Thursday, April 14, 2016
Nine: Our Famiversary
I know it is weird to a lot of people how obsessed I seem to get with dates and anniversaries of things that have happened in my past.
I've always been this way. And the messiness of the past few years has seemed to heighten my obsession with certain dates through the year.
I believe it is because I'm sometimes still in shock that I've made it this far and survived another year.
Nine years ago, I got married. I wore the hugest, poofiest tulle dress. My hair was dark brown and medium length. It was straightened and half up---simple, just like most of my wedding details.
My colors were red, orange and yellow. Not maroon, burnt orange, and mustard---but bright red, orange and yellow. I've always loved sunshine and those colors make me very happy.
Nine years ago.
I was 19.5 years old nine years ago---exactly. I got married on my half birthday.
You guys, I was so in love. I thought my world had landed on a huge bubble that would forever protect me.

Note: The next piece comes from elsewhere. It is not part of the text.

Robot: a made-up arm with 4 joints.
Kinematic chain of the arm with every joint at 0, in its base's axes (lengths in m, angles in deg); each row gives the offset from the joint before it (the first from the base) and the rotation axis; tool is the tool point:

Nobody told me there could potentially be huge obstacles. Nobody told me I might be choosing to battle between fighting for my husband and my own self worth. Nobody told me about addiction---that my husband could choose to lie to me even if he acted like everything was fine the majority of the time.
And should they have?
I don't know.
It wasn't any of their faults. In fact, I think throughout the past few years, my people have learned and grown with me.
At 19, I was clueless to anything other than the fact that I was in love. I didn't care about anything else. I didn't ask deep questions. I was in love and I thought love always won in the end.
And it can. Love can win. But only if both parties agree to it and fight for it.
It doesn't work as a one way street.
And we weren't both fighting for it.
Two years ago, as I was nearing my first marriage anniversary since our divorce, I wasn't quite sure what to do. I knew I didn't want this day to be sad or negative. I wanted it to be happy.
And so we celebrated our "famiversary", my kids and I. I told them stories from our wedding and from various times throughout our marriage. I wanted them to know about the good times. And last year, we did the same thing.
This year, we were busier with dance so we were only able to squeeze in a Chik-Fil-A date today to celebrate that nine years ago, their dad and I made a decision that would bond us as a family forever, a decision that would ultimately bring them both into this world.
As I was talking with Hayley while driving today, I told her how this special day is the reason she is a part of our family. Her dad and I chose to get married and we were so excited to have a baby and without the commitment we made that day, she probably wouldn't be here in our family. And her response was, "Oh, kinda like how your first baby died and how if that didn't happen, I wouldn't be here?"
I guess I had forgotten that we'd even semi-explained miscarriage to her a year or so ago.
Although her statement caught me off guard, it reminded me that everything really does happen in the timeline it is supposed to happen. I was devastated when I miscarried but months later, when I got pregnant with Hayley, the timing was so different and better and I am so grateful she is here with me today.
I don't regret getting married at 19 or marrying my then-husband. Those choices gave me the two most precious gifts I've ever been given.
Today was a happy day and I was able to remember some happy times from the past year.
And for that, I am sincerely grateful.
It's still hard to believe that it's been nine whole years since that day but I have learned and grown so much in the past nine years and I am so thankful for everything the past nine years has taught me.